The inventor of a new machine that decodes D.N.A. with semiconductors is one of several pursuing the goal of a $1,000 human genome—2013 is the industry’s new target date.

What’s the Latest Development?

A biotechnology firm based in Connecticut has developed a semiconductor that can sequence the human genome in two hours for a cost of $49,000, which is cheaper than competing methods. The industry’s goal is to develop a machine that can sequence a person’s genes for under $1,000, at which point the procedure could become a routine part of the medical practice.
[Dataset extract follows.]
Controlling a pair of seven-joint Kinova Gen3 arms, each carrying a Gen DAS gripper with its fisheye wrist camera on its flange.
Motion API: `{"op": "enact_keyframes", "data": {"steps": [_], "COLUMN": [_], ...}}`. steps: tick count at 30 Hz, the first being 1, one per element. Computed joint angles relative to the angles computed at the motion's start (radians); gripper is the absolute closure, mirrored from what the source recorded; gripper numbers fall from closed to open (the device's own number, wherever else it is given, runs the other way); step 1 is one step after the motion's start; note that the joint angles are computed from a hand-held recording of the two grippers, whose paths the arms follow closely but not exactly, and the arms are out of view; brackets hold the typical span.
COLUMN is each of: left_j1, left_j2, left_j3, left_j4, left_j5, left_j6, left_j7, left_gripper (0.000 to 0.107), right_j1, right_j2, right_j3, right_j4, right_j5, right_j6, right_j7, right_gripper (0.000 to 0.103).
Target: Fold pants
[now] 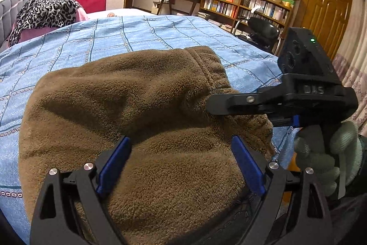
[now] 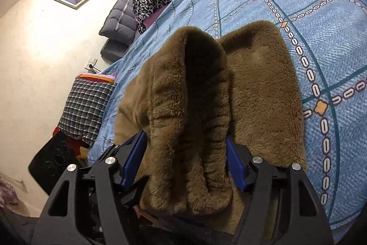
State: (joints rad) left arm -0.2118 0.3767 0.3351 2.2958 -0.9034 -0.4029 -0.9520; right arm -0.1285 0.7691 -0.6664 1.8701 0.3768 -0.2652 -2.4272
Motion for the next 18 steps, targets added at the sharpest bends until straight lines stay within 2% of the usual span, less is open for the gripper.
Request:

Called the Ion Torrent, the new semiconductor was used to identify the two deadly strains of E. coli bacteria that swept through Europe earlier in the year.    

What’s the Big Idea?

While the cost of gene sequencing has fallen according to Moore’s law, which explains that the number of transistors placeable on a computer chip doubles every two years, the amount of usable information we gain from the test results remains elusive. “Dr. Jonathan Rothberg, inventor of the new semiconductor, said he agreed that few genes right now yield useful genetic information and that it will be a 10- to 15-year quest to really understand the human genome. For the moment his machine is specialized for analyzing much smaller amounts of information, like the handful of genes highly active in cancer.”